Rock, équitation et métaphysique
Le tout bien frappé à la sauce rock’n’roll, pour apporter une dimension quasi homérique à cette course poursuite insensée, mais ô combien délectable, qu’on avale d’une traite comme un shot de vodka cocaïnée, avant d’enquiller sur le second verre. De fil en aiguille, les retrouvailles troubles et viscérales de Mary et Icarus élargissent le cadre de la fiction, lui apportent une dimension presque ésotérique, interrogeant à la fois la force de l’amour et le devenir de notre espèce à l’heure de la crise climatique et de l’explosion de la population mondiale. Survivrons-nous ? Comment ? Pourquoi ? Question cruciale, qui échappe à la projection métaphysique pour s’enraciner dans une menace désormais bien concrète.
Surfant sur les divagations d’un complotisme qu’il ne goutte guère, Will, comme à son habitude, a compulsé une TRÈS volumineuse documentation avant de mettre en chantier puis d’accoucher de ce très beau bébé de 323 pages qui dégage la perspective d’un futur où l’amour nous sauvera peut-être, mais pas comme nous le pensons (parce que sinon ça ne serait toujours pas fun).
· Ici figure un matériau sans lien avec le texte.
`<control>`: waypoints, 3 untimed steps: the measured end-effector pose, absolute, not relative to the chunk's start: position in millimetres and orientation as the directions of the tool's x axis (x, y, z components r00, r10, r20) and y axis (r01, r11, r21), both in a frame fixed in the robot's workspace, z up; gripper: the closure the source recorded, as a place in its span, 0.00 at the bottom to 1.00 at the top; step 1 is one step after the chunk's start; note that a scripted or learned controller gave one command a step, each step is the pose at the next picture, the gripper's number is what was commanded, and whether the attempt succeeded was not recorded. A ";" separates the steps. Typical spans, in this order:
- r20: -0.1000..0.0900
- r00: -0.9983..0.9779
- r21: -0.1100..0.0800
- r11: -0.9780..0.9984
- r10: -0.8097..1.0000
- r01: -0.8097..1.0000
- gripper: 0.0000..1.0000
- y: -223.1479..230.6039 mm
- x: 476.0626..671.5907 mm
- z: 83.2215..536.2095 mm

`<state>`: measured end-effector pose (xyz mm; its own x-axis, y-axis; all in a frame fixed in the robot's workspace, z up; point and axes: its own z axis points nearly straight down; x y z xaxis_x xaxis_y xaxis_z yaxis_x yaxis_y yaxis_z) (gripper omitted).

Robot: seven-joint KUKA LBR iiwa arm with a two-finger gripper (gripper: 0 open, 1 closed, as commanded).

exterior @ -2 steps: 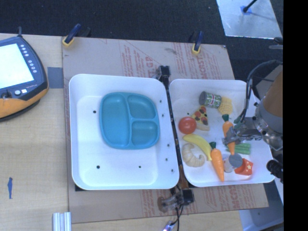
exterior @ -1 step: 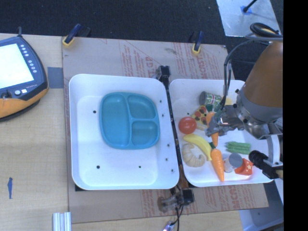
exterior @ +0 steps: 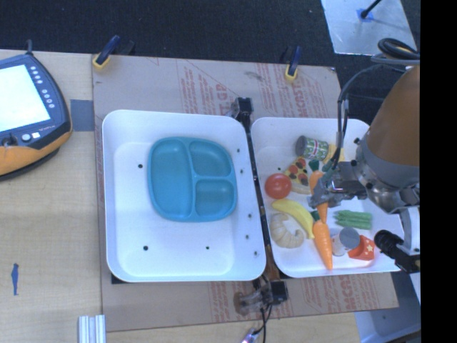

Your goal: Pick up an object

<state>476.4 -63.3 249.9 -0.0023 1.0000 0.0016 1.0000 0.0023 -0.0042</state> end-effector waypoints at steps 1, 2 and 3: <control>0.001 -0.004 -0.001 0.004 1.000 1.000 1.00 -44.6 478.4 265.9; -0.001 -0.004 -0.005 0.004 1.000 1.000 1.00 -97.9 475.8 239.9; -0.001 -0.007 -0.002 0.007 1.000 1.000 1.00 -46.3 476.8 252.2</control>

Appliquant à son écriture le rythme d’une compo rock (n’oubliez pas que le Monsieur est aussi musicien et producteur), tenant son récit d’une main douce mais ferme (ah oui, le Monsieur est aussi un cavalier accompli qui tient aussi bien son cheval que sa plume), Will affirme une fois de plus qu’il possède un style propre, un univers spécifique d’une incroyable richesse.
Un vent de folie
Et le sens des séquences coups de poing : mémorable, le passage où Icarus et les membres de son nouveau groupe partent enterrer dans le désert une tête de chaman momifiée piquée à un producteur lors d’une soirée arrosée, le tout sous l’œil fasciné et enthousiaste de la presse convoquée à bon escient par un manager malin. Je vous laisse parcourir ces pages complètement dingues qui ne sont pas sans évoquer le sort réservé à la dépouille de Gram Parsons, rocker de son état, incinéré par son pote Phil Kaufman dans les sables du parc national de Joshua Tree. Eh oui, once a rocker, always a rocker. Philippe Will a beau s’interroger sur les mystères de l’amour, il n’oublie pas ce pendant essentiel de sa propre vie, ni les fondamentaux de la communication, autre discipline où il excelle.
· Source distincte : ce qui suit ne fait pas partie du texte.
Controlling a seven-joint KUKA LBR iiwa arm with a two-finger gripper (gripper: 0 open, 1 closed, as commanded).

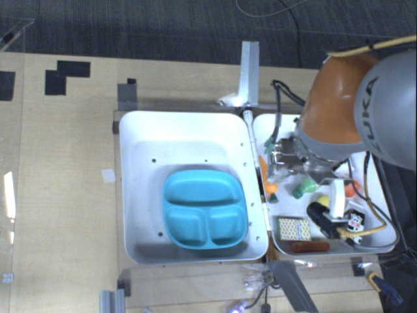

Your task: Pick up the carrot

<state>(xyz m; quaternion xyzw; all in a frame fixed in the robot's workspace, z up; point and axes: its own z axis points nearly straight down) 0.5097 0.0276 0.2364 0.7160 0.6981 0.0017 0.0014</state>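
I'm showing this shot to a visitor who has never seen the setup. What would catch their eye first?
Most likely the big grey arm with its orange band, reaching in from the right and hanging over the right bin. Next, the bright blue divided tray lying alone in the left bin. Then the clutter of small things in the right bin, with the orange carrot against its left wall.

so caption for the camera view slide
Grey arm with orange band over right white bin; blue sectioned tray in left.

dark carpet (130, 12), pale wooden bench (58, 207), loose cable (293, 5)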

Des scènes aussi barrées ancrées cependant dans un solide terreau de véracité historique et scientifique, le roman en regorge, ne laissant aucun temps mort au lecteur qui se retrouve embarqué avec Icarus dans cette quête frénétique de l’amour plus fort que la mort. Car c’est initialement de cela qu’il s’agit. Fusionnant l’univers très froid de la littérature d’anticipation, le côté complètement foutraque des backstages, l’omniprésence oppressante de la technologie qui assujettit au lieu de libérer, Will s’offre ici une relecture anthologique du mythe d’Eros et de Thanatos. Elle vous laissera en tête bien plus qu’une histoire : des flashs, une sensation, une atmosphère, comme un vent de folie alimenté de riffs de gratte et de métempsychose.
Merci à Philippe Will pour son temps, ses réponses, sa dédicace.